Research into the potential uses of cord blood suggests some intriguing therapeutic possibilities. In one study performed by Nicholas M. Ponzio, PhD, professor of pathology and laboratory medicine at UMDNJ - New Jersey Medical School (NJMS), and Pranela Rameshwar, PhD, assistant professor of medicine in the school's division of hematology, mice were given lethal doses of radiation, then injected with human cord blood. "The majority survived after only one injection, and many were still alive a year later," says Ponzio.

Of great interest was the fact that two weeks after the injection, the mice were tested for the presence of human cells, and none were found. "It appeared that the grafting was only temporary, helping the mice to survive the immediate effects of the radiation but, more importantly, stimulating their own stem cells to produce more blood cells," says Ponzio. "It's possible that as the stem cells of the mice repopulated their immune system, the human cells were recognized as foreign and were subsequently destroyed."

The results suggest a possible role of cord blood to protect against high-dose chemotherapy. For example, a patient with breast cancer could be given high doses of therapeutic agents, which typically would shut down the body's blood-building mechanism. The patient would then be transfused with cord blood, stimulating repopulation of all the blood cells by the body's own stem cells.

Bone marrow transplantation is an accepted therapy for treating diseases that damage or shut down the body's blood-producing mechanism, including malignancies, anemia, and immune deficiencies.

The blood-building qualities of stem cells are the rationale behind the procedure. However, there are many problems associated with it. The success of a marrow graft is dependent on stringent selection criteria to identify a suitable donor. In addition, marrow donation requires general anesthesia and is costly.

If there are mismatches between donor and recipient one complication can be a failure of the transplanted marrow cells to engraft. Such mismatches can also provoke a graft-vs.-host reaction, where the transplanted marrow cells mount a potentially life-threatening immune response against the recipient.

Current research focuses on transplanting stem cells from cord blood, rather than bone marrow, into human recipients. The procedure was first performed in 1970 by Norman Ende, MD, professor of laboratory medicine and pathology at NJMS, and his brother, Milton Ende, MD, of Petersburg, VA, on a young man with acute lymphoblastic leukemia.

An account of the procedure was published in the March, 1972 issue of The Virginia Medical Monthly. However, the report did not receive much attention, and the Endes' milestone is often overlooked. It wasn't until the late 1980s that other published reports of cord blood transplantation attracted the interest of the scientific community.

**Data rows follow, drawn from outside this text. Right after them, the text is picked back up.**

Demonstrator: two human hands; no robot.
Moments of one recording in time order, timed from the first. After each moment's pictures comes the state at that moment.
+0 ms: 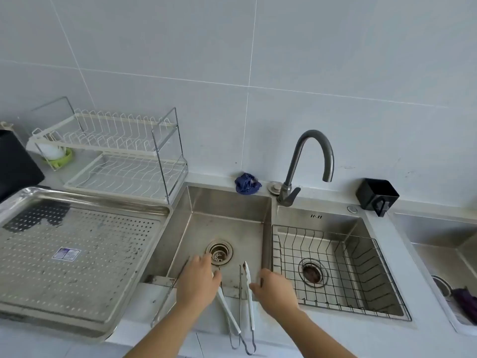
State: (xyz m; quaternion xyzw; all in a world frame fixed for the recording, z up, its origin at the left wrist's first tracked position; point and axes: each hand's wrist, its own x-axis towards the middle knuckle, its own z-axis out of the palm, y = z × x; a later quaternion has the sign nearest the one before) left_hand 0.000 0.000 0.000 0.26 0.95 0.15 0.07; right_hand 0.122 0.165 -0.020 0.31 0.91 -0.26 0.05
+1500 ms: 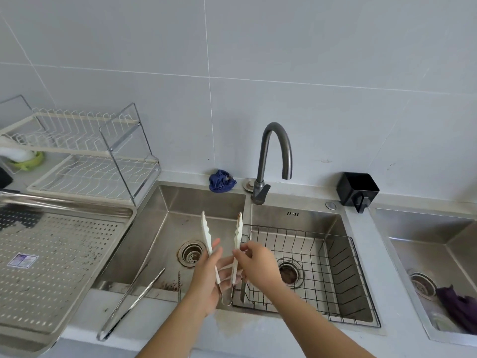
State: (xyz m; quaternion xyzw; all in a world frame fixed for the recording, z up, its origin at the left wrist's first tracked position) left_hand 0.065 0.127 0.024 -0.07 0.54 0.74 0.39; right_hand 0.125 0.255 0.031 0.30 0.83 -0.46 -0.06
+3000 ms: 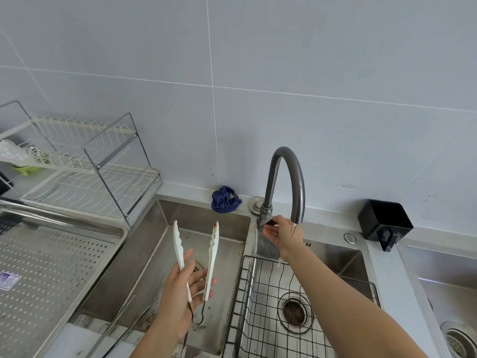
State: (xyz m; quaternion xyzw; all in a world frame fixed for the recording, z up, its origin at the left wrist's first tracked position) left_hand -0.010 0.140 0.016 -0.10 0.56 0.77 0.28; right_hand -0.014 0.429 0.008 0.42 0.44 -0.78 -0.14
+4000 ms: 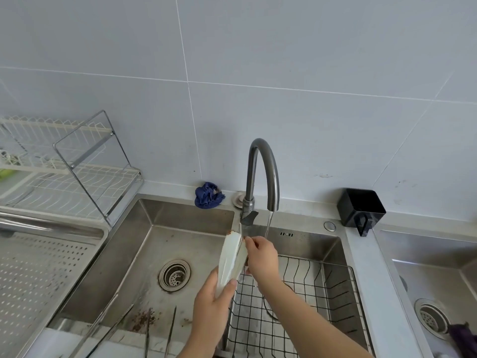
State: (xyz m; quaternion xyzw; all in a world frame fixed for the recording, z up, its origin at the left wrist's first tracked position) left_hand 0.074 0.201 0.020 0.11 0.76 0.61 0.21; right_hand 0.058 0.358 0.017 0.40 0.71 -0.57 -0.12
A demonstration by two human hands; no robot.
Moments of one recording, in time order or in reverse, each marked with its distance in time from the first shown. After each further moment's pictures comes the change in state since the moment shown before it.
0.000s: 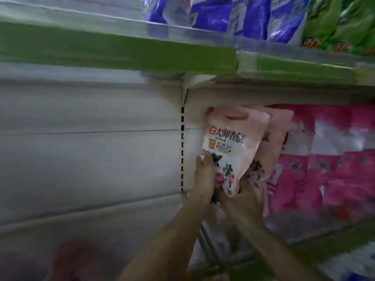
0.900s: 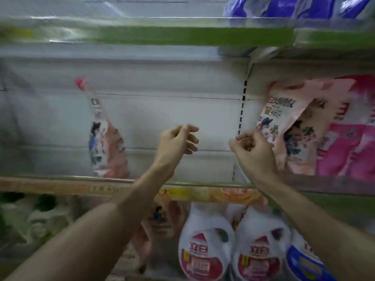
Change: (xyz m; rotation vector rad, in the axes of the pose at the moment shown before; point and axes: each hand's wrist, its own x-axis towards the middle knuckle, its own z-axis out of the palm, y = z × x) left_hand -0.186 0.063 -0.164 0.340 0.326 0.401; right_hand -0.107 -0.082 0.018 0.127 -0.227 -0.304
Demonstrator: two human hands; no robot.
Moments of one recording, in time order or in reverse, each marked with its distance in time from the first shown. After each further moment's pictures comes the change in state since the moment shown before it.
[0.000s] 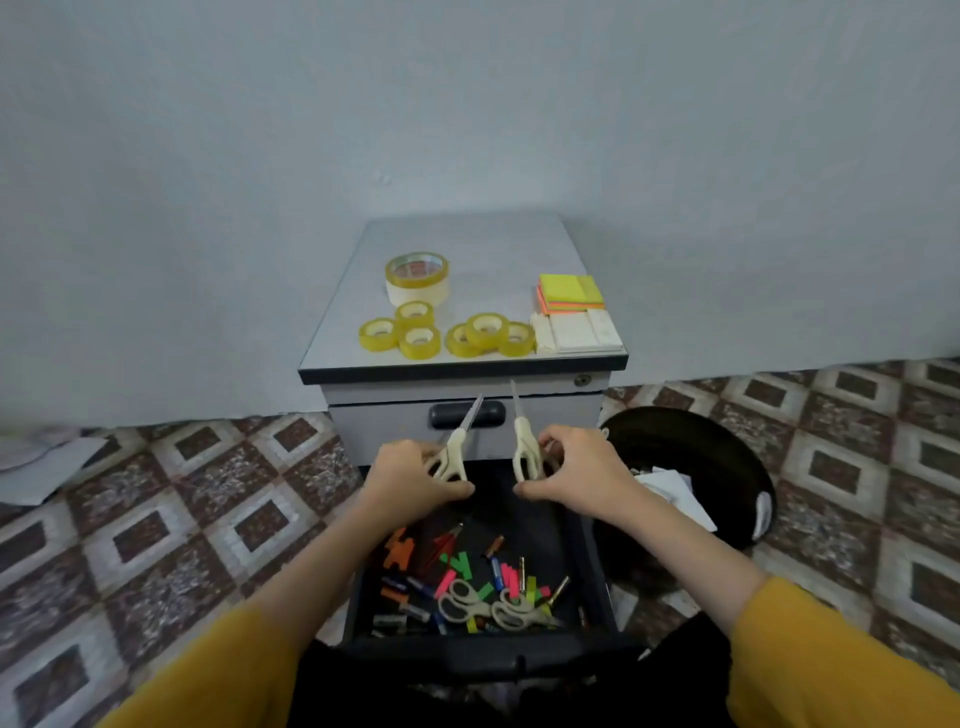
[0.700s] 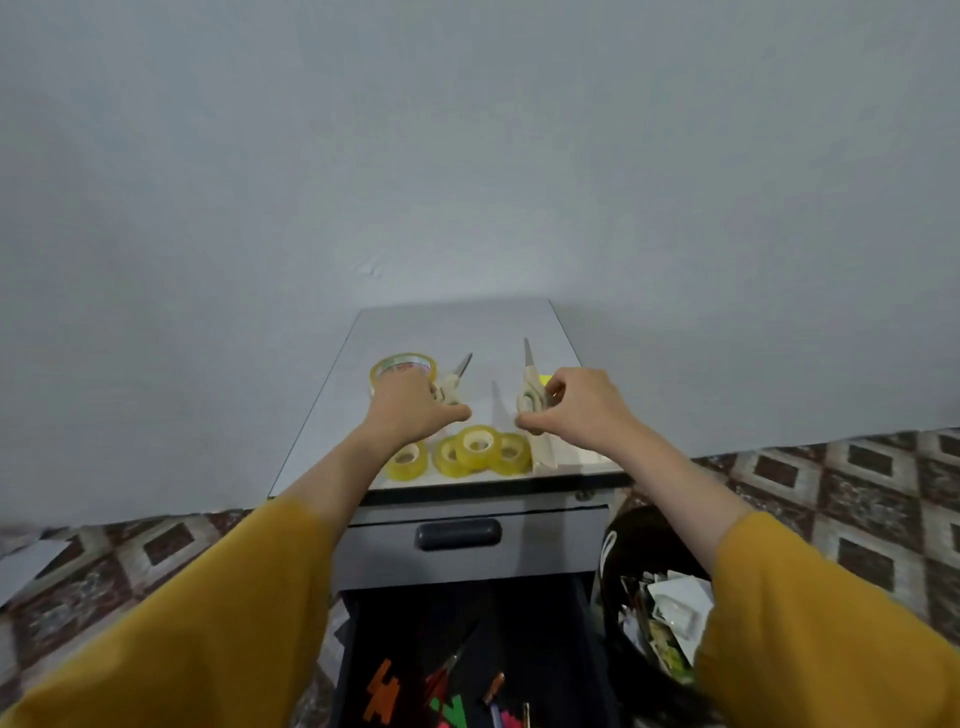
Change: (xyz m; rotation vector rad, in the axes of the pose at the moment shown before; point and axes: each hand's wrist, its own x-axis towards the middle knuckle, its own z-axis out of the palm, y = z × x) left_hand 0.149 0.078 -0.096 0.089 0.232 0.131; right_hand 0.126 -0.041 -0.104 -0.015 0.280 -0.006
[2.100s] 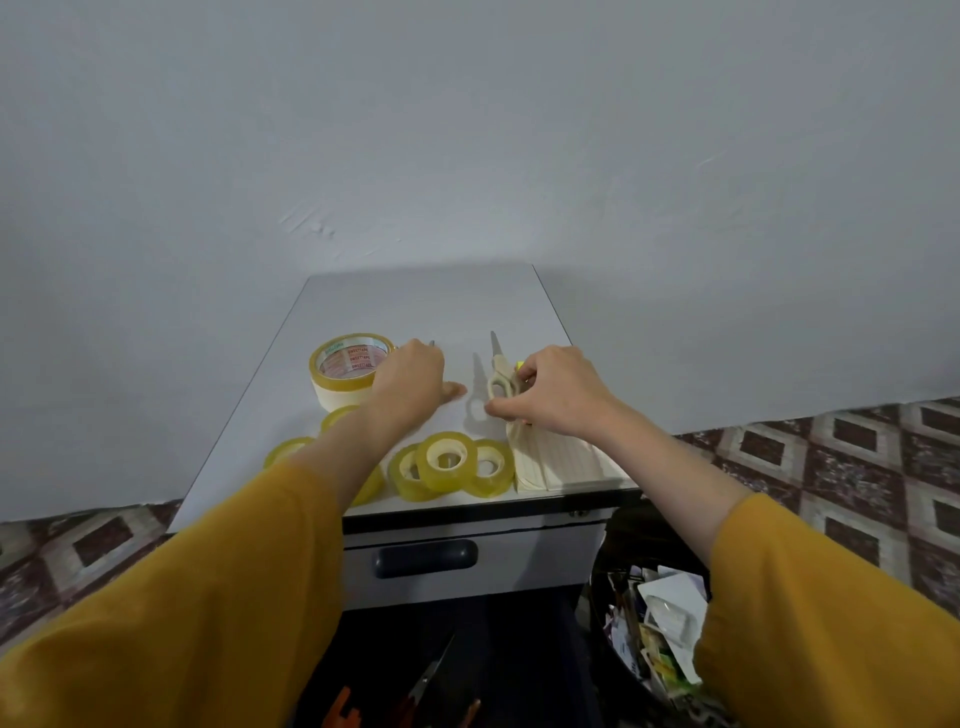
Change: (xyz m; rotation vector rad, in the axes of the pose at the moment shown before) left_hand 0.091 0.009 0.061 0.425 -0.036 0.150; right_hand 0.073 0.030 0.035 -0.038 -0.074 -0.084
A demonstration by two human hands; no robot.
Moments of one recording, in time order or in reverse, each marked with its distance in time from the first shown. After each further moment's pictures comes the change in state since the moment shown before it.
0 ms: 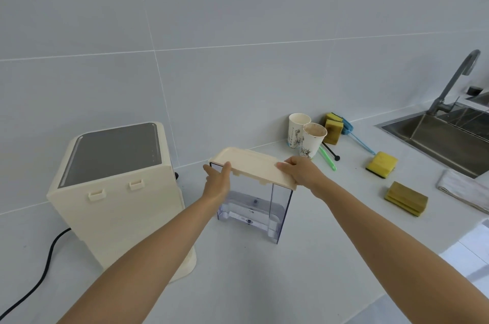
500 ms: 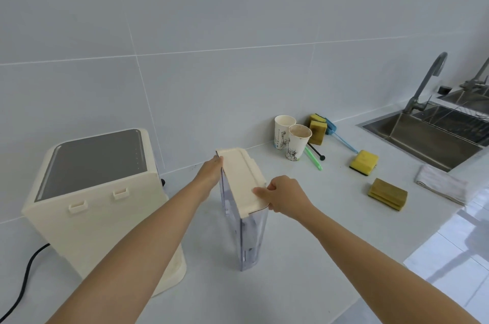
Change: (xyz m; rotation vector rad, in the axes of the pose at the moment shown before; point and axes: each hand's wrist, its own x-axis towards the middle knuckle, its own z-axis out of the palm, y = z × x) left_hand 0.029 0.020 -0.004 -0.009 -0.210 0.128; right_hand -0.052 -0.005 0.025 -0.202 0.028 -0.014
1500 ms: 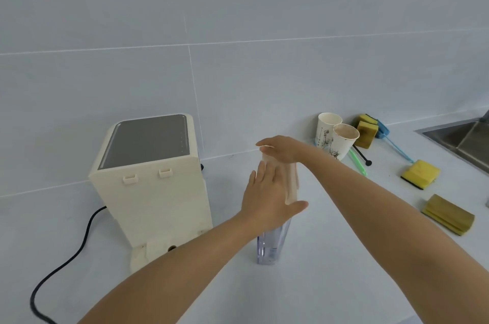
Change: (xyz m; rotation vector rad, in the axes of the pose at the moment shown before) left_hand -0.089 -0.004 0.041 0.960 0.082 0.356; right_hand 0.097 -0.065 0.002 -0.443 -0.314 -0.398
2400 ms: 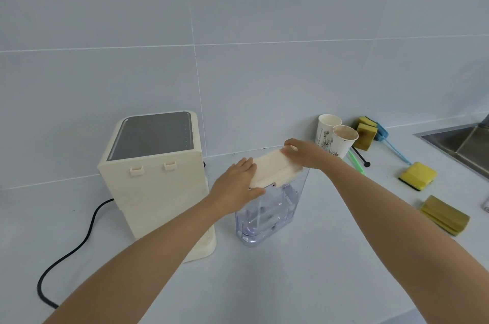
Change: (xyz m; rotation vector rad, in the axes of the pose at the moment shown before) left_hand -0.005 -0.055 -0.018 0.047 -0.031 0.058; right_hand -0.037 0.026 0.002 0.113 0.159 0.212
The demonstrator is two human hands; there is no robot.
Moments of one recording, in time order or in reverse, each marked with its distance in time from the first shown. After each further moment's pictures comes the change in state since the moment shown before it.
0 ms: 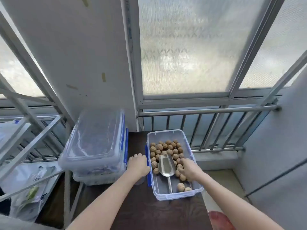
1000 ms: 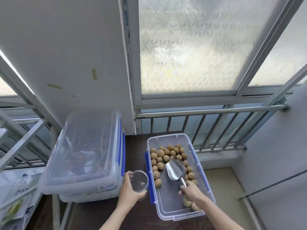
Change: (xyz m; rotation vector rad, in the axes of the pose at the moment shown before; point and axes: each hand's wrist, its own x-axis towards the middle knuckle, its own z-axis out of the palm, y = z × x) left_hand 0.025 -0.065 0.097 -0.906 0.126 -0.200; right_hand 0.034 0.007 0.061 0.564 -0.155 0.420
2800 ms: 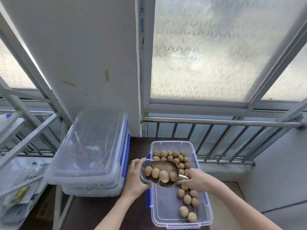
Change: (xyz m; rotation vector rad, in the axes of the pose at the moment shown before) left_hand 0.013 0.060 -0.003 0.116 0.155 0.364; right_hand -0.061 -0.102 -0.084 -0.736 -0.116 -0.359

Hundreds of cord blood transplants have since been performed in the US and around the world. Cord blood has many advantages over bone marrow in transplantation. The harvesting and grafting processes are simple. Because of the immaturity of the cells in cord blood, it appears less likely to be rejected, and less likely to cause severe graft-vs.-host rejections. It can also be stored, so a supply would be immediately available.